Sam 3 Mai - 18:15
Sous mes pieds la terre frémit. Une odeur fraîche de terre et de roche parvint à moi, me révélant ainsi l'identité de mon visiteur. Un Dieu. Que venait-il faire par ici, sinon venir me voir? Deux dieux ne pouvant presque jamais se rencontrer par hasard, puisqu'ils restent presque tout le temps dans leurs royaumes. Mais son royaume à lui est partout, je crois.
Nin Hursag. La colère sourde et maîtrisée, la force et la sombre patience de celui qui arrive toujours à ses fins. Le Dieu des forces telluriques, et de la Terre. Je crois que je n'ai jamais su grand-chose de lui, en quelques millénaires de cohabitation lointaine. Il faut dire qu'avant, quand j'étais encore à l'apogée de mon existence, il y avait mon frère. Il me suffisait.
Maintenant, il ne reste rien qu'une profonde réticence à m'attacher, une rancœur tenace, et la colère, par-dessus tout la colère, puissante et toxique, qui me possède tout entier. Je crois qu'à présent rien ne pourra jamais l'extirper de moi. Elle fera partie de la Lune et du temps, la colère. Les hommes le savent bien, eux qui profitent de l'ombre de la nuit pour extraire d'eux tout ce qui est honteux sous le juste regard du Jour. Leurs hontes, leurs désespoirs, leurs défaites, leurs actes les plus inavouables. Mais la Nuit n'est pas neutre, n'est pas muette, tout en haut il y a mon front lumineux, mon regard qui contemple toutes les bassesses de l'humanité.
Nous les Dieux sommes créés pour les humains, pour organiser et veiller leur vie. La plupart n'en sont plus très reconnaissants, aujourd'hui. Je ne leur en veux pas, c'était inéluctable. Notre âge d'or est loin, notre ire presque oubliée.
Mais pourquoi, pourquoi faut-il donc que la noirceur attire la noirceur, pourquoi faut-il que ma nuit soit tout entière dédiée à ce qu'on fait de pire? Pourquoi n'ai-je pas droit moi aussi à être attendu avec autant de ferveur que le Jour? Qu'on arrête de parler de Lumière et d'espoir, qu'on n'attende pas les premières lueurs de l'aube avec tant d'impatience. Qu'on n'attende pas que mon frère haï me chasse au matin, lorsque le bonheur renaît.

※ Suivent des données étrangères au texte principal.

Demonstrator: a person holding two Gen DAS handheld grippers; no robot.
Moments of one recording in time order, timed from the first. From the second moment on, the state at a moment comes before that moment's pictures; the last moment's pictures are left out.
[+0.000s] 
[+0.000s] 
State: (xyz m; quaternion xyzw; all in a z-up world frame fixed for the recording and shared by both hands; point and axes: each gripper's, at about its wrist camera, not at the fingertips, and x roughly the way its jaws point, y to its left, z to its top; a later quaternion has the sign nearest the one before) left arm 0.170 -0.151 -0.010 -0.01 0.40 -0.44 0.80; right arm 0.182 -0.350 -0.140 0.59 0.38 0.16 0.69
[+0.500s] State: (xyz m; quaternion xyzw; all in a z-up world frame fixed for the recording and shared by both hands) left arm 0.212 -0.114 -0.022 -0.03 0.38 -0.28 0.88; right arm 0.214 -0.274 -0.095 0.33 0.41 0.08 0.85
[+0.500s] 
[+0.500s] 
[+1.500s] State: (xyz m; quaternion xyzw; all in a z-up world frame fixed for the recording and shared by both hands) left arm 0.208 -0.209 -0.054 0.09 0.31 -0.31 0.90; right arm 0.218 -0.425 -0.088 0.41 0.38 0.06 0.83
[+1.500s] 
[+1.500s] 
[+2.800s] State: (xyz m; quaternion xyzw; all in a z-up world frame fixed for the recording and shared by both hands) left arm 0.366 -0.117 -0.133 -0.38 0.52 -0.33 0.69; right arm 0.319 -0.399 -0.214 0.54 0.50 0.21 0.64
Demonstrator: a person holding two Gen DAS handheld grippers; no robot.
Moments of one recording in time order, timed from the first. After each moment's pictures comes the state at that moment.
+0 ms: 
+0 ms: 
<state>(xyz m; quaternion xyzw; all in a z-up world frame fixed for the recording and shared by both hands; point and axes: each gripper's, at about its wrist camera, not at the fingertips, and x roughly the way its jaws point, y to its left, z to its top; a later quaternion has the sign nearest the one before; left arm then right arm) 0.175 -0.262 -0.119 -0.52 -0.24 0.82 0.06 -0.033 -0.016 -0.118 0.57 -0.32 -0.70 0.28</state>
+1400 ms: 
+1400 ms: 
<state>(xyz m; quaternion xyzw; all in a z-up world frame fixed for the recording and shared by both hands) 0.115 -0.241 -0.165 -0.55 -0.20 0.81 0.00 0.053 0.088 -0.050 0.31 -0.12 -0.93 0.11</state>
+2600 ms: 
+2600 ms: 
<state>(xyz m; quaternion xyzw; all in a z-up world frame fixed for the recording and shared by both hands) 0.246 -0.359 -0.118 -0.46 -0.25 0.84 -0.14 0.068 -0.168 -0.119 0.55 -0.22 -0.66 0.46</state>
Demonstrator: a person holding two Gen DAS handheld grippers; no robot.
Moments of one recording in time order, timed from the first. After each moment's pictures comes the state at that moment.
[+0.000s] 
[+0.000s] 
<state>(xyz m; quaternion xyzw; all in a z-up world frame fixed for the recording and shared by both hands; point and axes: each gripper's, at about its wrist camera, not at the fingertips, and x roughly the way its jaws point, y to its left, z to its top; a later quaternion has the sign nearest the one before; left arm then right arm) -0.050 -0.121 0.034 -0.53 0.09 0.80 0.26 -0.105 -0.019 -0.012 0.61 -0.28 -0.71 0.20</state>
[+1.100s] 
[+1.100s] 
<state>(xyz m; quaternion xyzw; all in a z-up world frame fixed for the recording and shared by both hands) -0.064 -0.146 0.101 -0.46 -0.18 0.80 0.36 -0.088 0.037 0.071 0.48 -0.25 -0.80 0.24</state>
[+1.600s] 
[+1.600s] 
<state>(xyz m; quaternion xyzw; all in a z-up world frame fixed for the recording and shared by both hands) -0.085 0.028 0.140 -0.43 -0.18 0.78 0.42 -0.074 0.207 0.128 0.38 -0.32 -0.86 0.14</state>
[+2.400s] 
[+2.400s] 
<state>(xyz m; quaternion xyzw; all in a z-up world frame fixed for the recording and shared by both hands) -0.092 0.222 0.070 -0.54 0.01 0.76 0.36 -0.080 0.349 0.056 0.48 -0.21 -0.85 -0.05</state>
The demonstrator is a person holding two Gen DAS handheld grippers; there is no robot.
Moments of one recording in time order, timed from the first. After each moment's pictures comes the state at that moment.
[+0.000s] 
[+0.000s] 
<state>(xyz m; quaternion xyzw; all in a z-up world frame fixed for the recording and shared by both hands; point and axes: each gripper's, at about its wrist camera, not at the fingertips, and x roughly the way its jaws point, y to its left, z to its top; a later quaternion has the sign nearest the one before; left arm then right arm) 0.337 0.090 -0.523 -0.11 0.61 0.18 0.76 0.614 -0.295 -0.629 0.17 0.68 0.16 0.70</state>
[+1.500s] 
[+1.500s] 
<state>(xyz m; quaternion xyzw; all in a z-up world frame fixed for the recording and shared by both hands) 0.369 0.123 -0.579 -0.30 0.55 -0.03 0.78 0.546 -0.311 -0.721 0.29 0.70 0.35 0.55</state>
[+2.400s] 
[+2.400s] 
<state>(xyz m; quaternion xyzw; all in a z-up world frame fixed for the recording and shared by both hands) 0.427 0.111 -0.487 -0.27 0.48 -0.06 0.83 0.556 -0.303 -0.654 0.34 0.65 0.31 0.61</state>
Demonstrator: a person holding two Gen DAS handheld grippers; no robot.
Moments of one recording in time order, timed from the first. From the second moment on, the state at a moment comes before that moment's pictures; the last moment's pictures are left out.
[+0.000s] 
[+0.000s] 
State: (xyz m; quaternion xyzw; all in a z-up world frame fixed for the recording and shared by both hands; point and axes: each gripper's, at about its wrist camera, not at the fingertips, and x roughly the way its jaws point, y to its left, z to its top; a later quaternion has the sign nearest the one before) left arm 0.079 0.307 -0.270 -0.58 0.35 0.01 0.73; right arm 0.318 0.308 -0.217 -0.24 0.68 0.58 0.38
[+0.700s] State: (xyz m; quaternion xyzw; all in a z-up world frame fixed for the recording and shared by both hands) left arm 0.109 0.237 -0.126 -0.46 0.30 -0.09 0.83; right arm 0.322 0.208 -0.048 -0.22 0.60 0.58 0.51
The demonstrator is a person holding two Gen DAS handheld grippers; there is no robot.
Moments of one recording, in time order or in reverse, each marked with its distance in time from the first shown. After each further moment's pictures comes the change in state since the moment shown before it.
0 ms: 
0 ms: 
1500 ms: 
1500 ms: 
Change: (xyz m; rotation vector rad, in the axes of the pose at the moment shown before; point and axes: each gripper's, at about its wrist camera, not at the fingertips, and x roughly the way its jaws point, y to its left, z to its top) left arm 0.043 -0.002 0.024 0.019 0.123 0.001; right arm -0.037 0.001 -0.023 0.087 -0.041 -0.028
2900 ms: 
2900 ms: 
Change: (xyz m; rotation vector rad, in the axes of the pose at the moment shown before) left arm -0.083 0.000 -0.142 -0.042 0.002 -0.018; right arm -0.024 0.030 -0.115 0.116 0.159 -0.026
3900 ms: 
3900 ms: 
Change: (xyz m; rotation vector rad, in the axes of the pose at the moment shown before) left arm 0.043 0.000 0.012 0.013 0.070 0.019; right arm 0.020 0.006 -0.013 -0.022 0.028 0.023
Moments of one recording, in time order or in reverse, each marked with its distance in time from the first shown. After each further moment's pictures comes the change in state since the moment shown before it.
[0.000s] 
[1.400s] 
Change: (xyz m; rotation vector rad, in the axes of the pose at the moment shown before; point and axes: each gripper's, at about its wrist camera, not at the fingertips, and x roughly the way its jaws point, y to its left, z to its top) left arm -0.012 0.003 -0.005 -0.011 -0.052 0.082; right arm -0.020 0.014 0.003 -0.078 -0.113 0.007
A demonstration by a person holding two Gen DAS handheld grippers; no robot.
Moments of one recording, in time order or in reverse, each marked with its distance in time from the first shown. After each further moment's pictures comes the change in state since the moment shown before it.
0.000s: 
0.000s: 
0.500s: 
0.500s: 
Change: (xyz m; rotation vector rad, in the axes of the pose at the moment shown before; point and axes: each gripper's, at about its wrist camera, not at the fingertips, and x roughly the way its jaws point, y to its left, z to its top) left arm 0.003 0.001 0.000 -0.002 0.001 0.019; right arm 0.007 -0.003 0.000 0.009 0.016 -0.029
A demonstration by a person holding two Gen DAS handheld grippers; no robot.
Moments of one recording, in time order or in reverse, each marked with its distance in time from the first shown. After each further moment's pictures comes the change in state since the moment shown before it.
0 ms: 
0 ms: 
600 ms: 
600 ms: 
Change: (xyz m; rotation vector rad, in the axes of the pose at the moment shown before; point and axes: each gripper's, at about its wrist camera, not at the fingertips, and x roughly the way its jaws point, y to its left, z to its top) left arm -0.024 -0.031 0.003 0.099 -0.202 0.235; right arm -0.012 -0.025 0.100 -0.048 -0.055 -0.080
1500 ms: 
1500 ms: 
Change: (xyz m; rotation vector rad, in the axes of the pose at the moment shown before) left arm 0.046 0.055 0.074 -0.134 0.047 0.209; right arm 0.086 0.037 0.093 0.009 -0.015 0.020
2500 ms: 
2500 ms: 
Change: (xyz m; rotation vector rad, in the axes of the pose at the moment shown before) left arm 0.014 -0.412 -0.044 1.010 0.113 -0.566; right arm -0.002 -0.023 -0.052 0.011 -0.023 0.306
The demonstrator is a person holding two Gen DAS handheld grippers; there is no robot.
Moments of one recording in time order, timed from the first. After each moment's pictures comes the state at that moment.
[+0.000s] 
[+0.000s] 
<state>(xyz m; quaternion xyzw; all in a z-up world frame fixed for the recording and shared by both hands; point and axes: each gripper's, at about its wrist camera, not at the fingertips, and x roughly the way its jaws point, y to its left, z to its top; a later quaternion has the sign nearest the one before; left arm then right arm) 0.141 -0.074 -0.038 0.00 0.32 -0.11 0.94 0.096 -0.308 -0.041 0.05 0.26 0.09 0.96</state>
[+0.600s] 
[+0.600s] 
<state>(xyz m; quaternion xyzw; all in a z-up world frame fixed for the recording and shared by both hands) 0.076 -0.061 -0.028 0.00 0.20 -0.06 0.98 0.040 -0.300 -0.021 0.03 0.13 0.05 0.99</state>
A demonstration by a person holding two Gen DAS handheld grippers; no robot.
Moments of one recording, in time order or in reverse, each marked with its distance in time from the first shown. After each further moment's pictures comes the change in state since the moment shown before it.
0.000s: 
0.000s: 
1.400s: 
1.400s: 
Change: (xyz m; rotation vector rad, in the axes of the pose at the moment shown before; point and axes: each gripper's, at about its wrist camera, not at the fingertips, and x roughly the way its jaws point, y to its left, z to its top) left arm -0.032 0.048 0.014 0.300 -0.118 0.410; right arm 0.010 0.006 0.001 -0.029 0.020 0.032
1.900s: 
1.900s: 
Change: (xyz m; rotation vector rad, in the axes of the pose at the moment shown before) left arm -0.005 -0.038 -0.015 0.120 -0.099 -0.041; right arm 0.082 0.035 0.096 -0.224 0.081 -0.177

Utu, pour cela je te hais.
Je frémis légèrement lorsque Nin Hursag s'arrêta à côté de moi. Devant nous, sous les froids rayons lunaires s'étendait une ville paisible, bercée par le murmure de son autoroute lointaine.
Que ne font-ils pas pour se rassurer...
-Bonsoir Nanna. Ou bonne nuit plutôt.Il sourit. Étrange être inusable que rien n'ébranle.
Bonne nuit? Amère nuit plutôt, comme toutes depuis bien longtemps.
Je vole au-dessus de tout, essayant de m'enivrer de ma puissance, pour cette nuit au moins, en attendant le retour de mon glorieux frère. Un sombre sourire croît sur mon visage à la vue de mon propre corps debout sur cette colline. Près de lui, un autre, légèrement plus grand et plus large, puissant et stable, aux fins dreadlocks flottant dans son dos. Deux Dieux cherchant du réconfort.
Peut-être plus semblables qu'on ne le pense.
Même si au fond, je le méprise pour ses actes. Lui, qui pourrait être si indépendant, s'inclinant devant Inanna, cédant à tous ses caprices? Minable.
Malgré tout, sa constance force le respect. Si mon frère avait été comme lui, on n'en serait pas là.
_Nin Hursag. Je me tournai vers lui, contemplant son visage délicat et sans âge.
Qu'est ce qui te fait quitter tes errances solitaires par une si belle nuit?
J'eus un sourire amer, une fois encore. Ne cesserai-je jamais d'entretenir cette rancœur?
Sans lui laisser le temps de répondre je me détournai de ses yeux si calmes et insupportables, perdant mon regard loin au-dessus de l'horizon, cherchant peut-être à apercevoir la lumière d'une étoile bien particulière. Je secouai doucement la tête.
_Pardonne mon amertume. Bonsoir, Nin Hursag. En quoi puis-je t'être utile ce soir?J'aimerais me souvenir de jours heureux passés dans ton domaine. Il ne me vient qu'une lumière diffuse qui tend à s'éteindre. Le bruit sourd d'un volcan qui s'éveille. Qu'apportes-tu avec toi?